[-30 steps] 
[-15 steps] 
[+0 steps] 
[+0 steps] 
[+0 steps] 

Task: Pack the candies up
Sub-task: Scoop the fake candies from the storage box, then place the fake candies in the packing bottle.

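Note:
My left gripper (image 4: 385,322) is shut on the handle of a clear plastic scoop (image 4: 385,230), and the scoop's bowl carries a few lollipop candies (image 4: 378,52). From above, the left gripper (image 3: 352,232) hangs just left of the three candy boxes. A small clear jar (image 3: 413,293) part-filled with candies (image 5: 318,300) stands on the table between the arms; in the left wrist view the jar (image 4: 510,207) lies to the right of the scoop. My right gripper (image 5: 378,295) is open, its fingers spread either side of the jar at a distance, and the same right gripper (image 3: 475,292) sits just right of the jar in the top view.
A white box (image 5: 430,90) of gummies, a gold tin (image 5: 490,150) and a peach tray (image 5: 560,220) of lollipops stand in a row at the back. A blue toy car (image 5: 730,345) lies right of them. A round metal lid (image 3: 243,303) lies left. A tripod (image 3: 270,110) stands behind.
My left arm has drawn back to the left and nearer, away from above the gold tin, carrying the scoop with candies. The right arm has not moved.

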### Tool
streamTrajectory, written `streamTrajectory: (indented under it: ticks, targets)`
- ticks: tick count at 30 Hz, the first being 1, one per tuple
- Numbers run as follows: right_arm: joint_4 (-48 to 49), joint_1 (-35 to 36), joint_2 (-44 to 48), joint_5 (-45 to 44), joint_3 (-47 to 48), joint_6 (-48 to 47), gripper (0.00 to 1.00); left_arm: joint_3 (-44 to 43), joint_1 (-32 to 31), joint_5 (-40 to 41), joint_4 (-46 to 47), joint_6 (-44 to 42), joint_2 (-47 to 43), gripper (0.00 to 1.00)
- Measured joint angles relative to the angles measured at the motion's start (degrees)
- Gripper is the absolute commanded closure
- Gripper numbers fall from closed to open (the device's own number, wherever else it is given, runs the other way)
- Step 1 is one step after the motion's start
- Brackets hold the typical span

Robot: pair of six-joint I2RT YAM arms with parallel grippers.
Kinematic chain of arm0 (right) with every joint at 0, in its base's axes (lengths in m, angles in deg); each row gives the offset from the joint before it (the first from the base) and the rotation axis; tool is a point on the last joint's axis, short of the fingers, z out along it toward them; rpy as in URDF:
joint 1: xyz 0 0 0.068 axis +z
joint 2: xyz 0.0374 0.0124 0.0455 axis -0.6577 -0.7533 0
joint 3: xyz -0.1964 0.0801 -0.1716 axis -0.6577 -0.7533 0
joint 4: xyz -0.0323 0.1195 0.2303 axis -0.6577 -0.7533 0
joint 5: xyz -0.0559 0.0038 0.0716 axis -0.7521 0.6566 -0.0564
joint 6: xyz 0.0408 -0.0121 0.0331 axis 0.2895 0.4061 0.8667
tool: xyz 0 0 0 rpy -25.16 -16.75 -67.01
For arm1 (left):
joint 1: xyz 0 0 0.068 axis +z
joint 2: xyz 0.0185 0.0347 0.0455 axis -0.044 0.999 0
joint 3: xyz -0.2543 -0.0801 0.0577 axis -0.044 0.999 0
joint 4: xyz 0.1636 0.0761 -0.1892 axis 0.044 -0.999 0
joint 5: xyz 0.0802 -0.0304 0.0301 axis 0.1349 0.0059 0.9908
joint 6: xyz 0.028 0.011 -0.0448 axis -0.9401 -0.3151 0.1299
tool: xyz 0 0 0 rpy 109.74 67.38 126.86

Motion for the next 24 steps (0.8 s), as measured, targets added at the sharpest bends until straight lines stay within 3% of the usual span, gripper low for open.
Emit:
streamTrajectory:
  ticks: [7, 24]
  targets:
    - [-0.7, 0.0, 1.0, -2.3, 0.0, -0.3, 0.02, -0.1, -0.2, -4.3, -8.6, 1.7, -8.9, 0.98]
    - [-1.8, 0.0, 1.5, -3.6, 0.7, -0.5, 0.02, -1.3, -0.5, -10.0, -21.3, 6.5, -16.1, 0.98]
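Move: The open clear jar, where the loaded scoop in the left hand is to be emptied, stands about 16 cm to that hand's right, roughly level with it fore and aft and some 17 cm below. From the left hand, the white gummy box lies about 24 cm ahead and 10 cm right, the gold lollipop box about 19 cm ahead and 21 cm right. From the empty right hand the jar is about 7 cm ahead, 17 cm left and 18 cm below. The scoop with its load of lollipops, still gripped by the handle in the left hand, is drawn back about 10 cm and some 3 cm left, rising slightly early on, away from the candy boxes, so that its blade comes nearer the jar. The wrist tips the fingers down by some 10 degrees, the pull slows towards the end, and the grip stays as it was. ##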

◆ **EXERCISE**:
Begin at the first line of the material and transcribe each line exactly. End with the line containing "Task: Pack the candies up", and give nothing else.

◆ **RESULT FOR THIS EXERCISE**:
[-30 steps] 
[-15 steps] 
[+0 steps] 
[+0 steps] 
[+0 steps] 

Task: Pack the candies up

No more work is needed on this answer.